# Bike porn



## alexi7 (Aug 30, 2011)

Apologies for those who are not bikers, is this bike porn or not.
Alex


----------



## Otley (May 15, 2013)

MASSIVE YES. 8)


----------



## mullum (Sep 16, 2011)

;-) nice

Saw this electric bike in London last year ..


----------



## Otley (May 15, 2013)

Thought the electric bike looked familiar...


----------



## roddy (Dec 25, 2008)

Mullum,,, saw that electric bike at Goodwood ( in red ) and TBH, despite the classy broad that was representing the constructors and even seemed to know what she was talking about !!, the bike looked rather awkward and looked more like an exercise in design / work in progress rather than a finished product. not for me thnx,, maybe oatleys lotus tho 8)


----------



## mullum (Sep 16, 2011)

No I agree, it was just trying too hard to look different. I would like an electric bike though.


----------



## Pugwash69 (Jun 12, 2012)

I quite like the bike in the OP. It's a proper jet engine design.
On the other hand I've been cleaning up my own bike this weekend. I wanted one of these ever since they were launched in 1996, and I'm on my second one now. There's no substitute for a naturally aspirated quad carb. unrestricted engine. 

p.s. it's the blue one, not the orange one.


----------



## mullum (Sep 16, 2011)

Is the Lotus a petrol engine ?


----------



## Otley (May 15, 2013)

Yes, allegedly it's a 200 hp v twin.


----------



## TJS (May 6, 2002)

... not bad, but this is better.


----------



## Bartsimpsonhead (Aug 14, 2011)

From the McLaren stand at Goodwood FoS - I quite fancied one of these...


----------



## ag (Sep 12, 2002)

TJS said:


> ... not bad, but this is better.


Is that yours TJS? That is a undoubtedly one of the coolest bikes ever.

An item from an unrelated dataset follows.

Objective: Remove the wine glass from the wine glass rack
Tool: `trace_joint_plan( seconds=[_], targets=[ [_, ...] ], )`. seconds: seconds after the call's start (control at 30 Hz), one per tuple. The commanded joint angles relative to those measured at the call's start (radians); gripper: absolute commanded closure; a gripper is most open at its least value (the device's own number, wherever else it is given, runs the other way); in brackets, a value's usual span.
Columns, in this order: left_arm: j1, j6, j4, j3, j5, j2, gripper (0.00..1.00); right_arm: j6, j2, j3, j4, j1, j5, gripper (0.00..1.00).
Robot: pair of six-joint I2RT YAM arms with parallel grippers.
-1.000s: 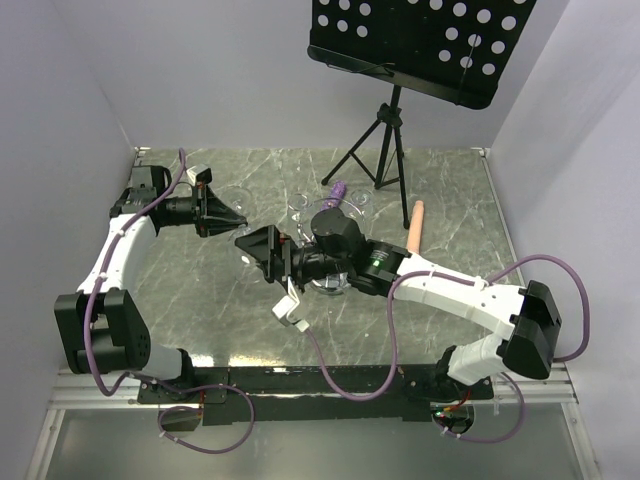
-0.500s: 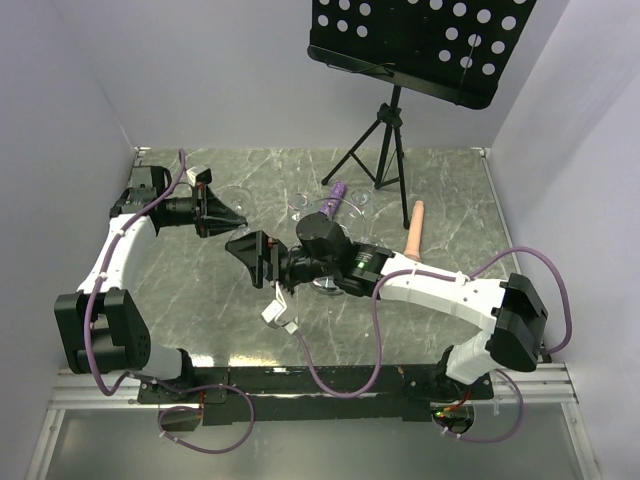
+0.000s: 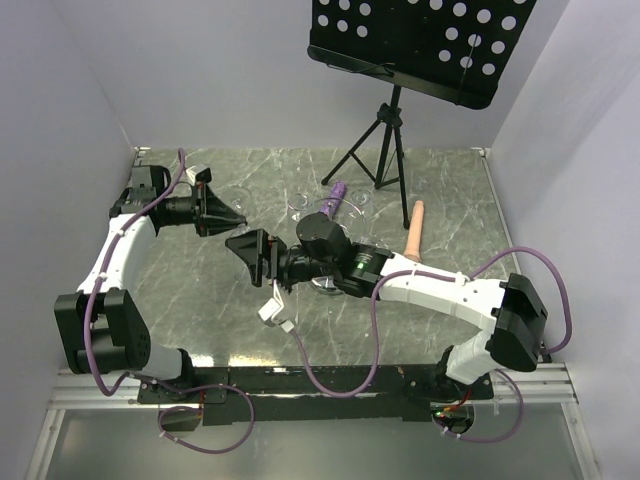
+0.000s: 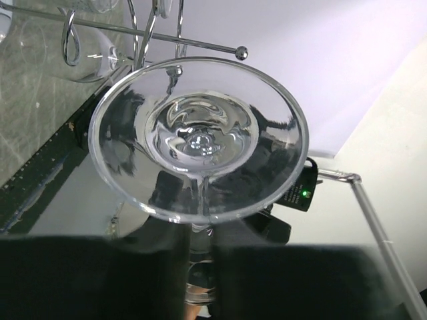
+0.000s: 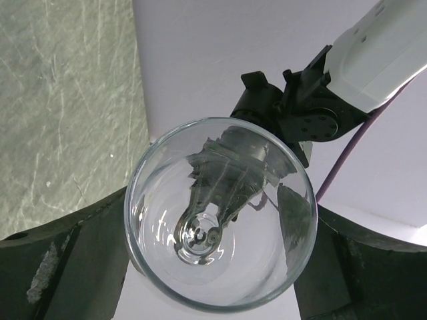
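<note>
The wine glass [image 4: 200,133] is held off the rack, and my left gripper [image 4: 200,248] is shut on its stem. Its round foot fills the left wrist view. Just behind it are the chrome wire loops of the wine glass rack [image 4: 155,32], with another glass [image 4: 90,57] hanging there. In the right wrist view I look into the glass bowl [image 5: 220,267]. My right gripper [image 5: 223,220] is open, with one dark finger [image 5: 80,253] on each side of the bowl; whether they touch it I cannot tell. From above, the left gripper [image 3: 232,217] and right gripper [image 3: 243,250] meet tip to tip left of centre.
A black music stand [image 3: 420,50] on a tripod [image 3: 385,150] rises at the back. A purple item [image 3: 335,192] and a beige cylinder [image 3: 414,225] lie on the marble table [image 3: 200,300]. Two clear glasses [image 3: 298,205] hang by the right forearm. Walls close in on three sides.
The right arm has slid left to bring its gripper around the glass bowl, and its jaws have narrowed a little. The left arm has stayed still, holding the stem.
</note>
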Motion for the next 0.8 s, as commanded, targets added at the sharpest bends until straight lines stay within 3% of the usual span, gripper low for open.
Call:
trace_joint_plan(
  seconds=[0.0,0.07,0.1,0.2,0.33,0.5,0.77],
  targets=[
    [0.004,-0.053,0.057,0.004,0.163,-0.024,0.70,-0.022,-0.006,0.028,0.094,0.000,0.027,0.35],
    [0.014,-0.072,0.077,0.007,0.157,-0.024,0.43,-0.016,-0.006,0.031,0.111,-0.003,0.035,0.37],
    [0.026,-0.070,0.076,0.013,0.156,-0.021,0.34,-0.010,-0.007,0.034,0.118,-0.006,0.039,0.37],
    [0.072,-0.058,0.061,0.047,0.154,-0.013,0.22,0.019,-0.001,0.052,0.158,-0.015,0.053,0.38],
    [0.156,-0.033,0.028,0.057,0.149,-0.004,0.16,0.056,0.003,0.075,0.203,-0.026,0.091,0.39],
    [0.234,-0.001,0.004,0.038,0.155,0.013,0.18,0.142,-0.003,0.143,0.238,-0.063,0.147,0.41],
    [0.264,0.005,0.028,0.069,0.117,0.070,0.21,0.327,-0.050,0.281,0.224,-0.133,0.263,0.42]
  ],
)
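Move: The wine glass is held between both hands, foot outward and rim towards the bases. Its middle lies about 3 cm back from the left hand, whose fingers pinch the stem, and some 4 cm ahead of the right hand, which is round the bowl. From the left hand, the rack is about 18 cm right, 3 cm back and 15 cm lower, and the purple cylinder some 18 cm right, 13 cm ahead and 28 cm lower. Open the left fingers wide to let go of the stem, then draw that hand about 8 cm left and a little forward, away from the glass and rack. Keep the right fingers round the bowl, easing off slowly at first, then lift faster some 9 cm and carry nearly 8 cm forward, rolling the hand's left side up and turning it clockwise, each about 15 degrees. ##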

Liquid cooled two stroke about a millenium before anyone else!


----------



## roddy (Dec 25, 2008)

Bartsimpsonhead said:


> From the McLaren stand at Goodwood FoS - I quite fancied one of these...

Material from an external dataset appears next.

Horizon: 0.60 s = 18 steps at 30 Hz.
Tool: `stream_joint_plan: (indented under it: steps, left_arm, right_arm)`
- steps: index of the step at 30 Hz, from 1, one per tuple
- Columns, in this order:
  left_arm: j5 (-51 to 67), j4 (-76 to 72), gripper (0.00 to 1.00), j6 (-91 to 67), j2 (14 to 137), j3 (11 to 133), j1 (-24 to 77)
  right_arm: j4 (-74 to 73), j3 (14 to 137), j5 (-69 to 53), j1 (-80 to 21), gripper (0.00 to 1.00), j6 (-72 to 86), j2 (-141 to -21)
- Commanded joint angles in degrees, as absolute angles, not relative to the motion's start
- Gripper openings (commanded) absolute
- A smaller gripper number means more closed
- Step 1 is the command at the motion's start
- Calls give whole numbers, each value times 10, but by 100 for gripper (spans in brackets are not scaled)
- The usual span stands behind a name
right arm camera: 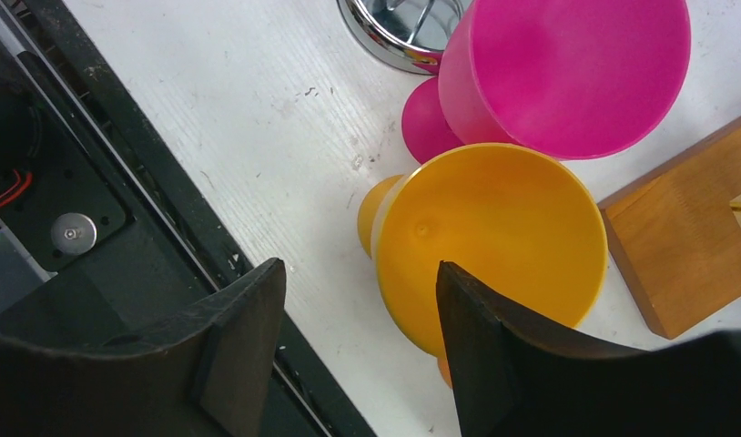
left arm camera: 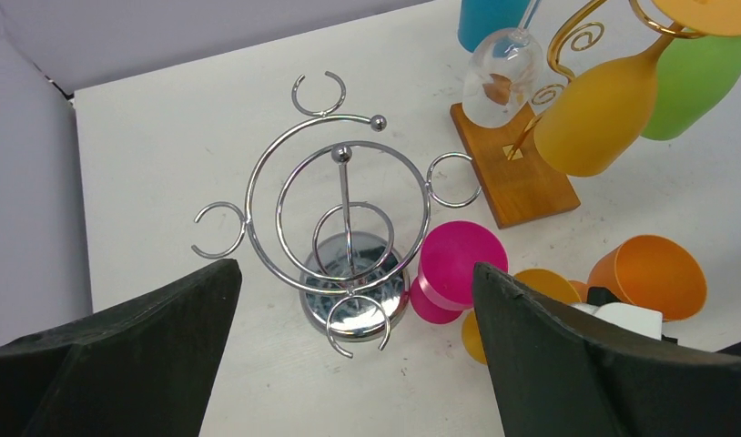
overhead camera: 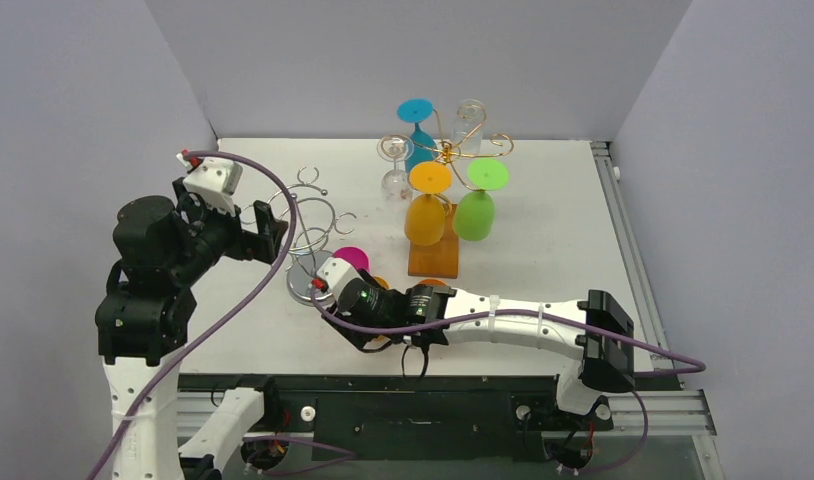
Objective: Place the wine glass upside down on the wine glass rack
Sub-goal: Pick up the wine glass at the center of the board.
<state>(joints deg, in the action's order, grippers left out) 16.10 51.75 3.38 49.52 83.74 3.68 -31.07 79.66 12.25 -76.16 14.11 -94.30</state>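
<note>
The silver wire wine glass rack (left arm camera: 344, 196) stands empty on the white table, directly under my left gripper (left arm camera: 355, 269), which is open and holds nothing. A yellow wine glass (right arm camera: 494, 228) sits beside the rack's base with its open bowl toward the camera. A pink wine glass (right arm camera: 567, 73) sits just behind it, against the base. My right gripper (right arm camera: 360, 269) hovers over the yellow glass, open, with only bare table between its fingers. Its right finger (right arm camera: 476, 328) overlaps the yellow bowl's near edge. In the top view the right wrist covers these glasses except the pink one (overhead camera: 351, 258).
A gold wire rack on a wooden base (overhead camera: 433, 255) holds blue (overhead camera: 416, 125), clear (overhead camera: 395, 170), yellow-orange (overhead camera: 426, 210) and green (overhead camera: 475, 205) glasses upside down. An orange glass (left arm camera: 649, 278) sits by the wooden base. The table's black front rail (right arm camera: 121, 228) runs beneath my right gripper.
</note>
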Motion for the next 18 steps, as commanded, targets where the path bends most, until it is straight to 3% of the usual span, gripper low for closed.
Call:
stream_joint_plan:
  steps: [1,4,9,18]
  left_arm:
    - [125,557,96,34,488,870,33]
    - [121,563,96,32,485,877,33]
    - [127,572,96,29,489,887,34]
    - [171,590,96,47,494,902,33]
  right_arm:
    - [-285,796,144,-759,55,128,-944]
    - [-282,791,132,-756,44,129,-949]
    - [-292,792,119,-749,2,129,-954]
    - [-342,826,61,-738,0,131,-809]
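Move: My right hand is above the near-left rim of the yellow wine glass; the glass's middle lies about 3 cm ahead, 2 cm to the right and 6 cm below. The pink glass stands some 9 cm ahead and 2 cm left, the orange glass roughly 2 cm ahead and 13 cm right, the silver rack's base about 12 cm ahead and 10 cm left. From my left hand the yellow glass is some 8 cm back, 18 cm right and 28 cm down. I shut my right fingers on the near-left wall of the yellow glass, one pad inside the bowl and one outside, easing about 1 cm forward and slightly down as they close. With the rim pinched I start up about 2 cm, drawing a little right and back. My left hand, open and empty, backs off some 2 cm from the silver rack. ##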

yes saw that,,made by Specialized tho bearing mclaren name :? ,, the first day we saw it the rear tyre was flat and the chain / cogs / fr shifter was out of alignment,, pointed it out to them and it was sored on sunday


----------



## TJS (May 6, 2002)

A Scott Flying Squirrel ... sadly, not mine !

Very innovative technology for the time, perhaps too clever !! But a beautiful piece of kit, just like the Lotus.

TJS


----------



## Otley (May 15, 2013)

Made not a million miles from where I live.
If I remember correctly Alfred Scott started engineering in Bradford, (my home town) and the bikes were produced in Saltaire, just down the road.
That really is a beautiful bike. 8)


----------



## mstew (Mar 17, 2012)

That electric one reminds me of Razor from robot wars :twisted:


----------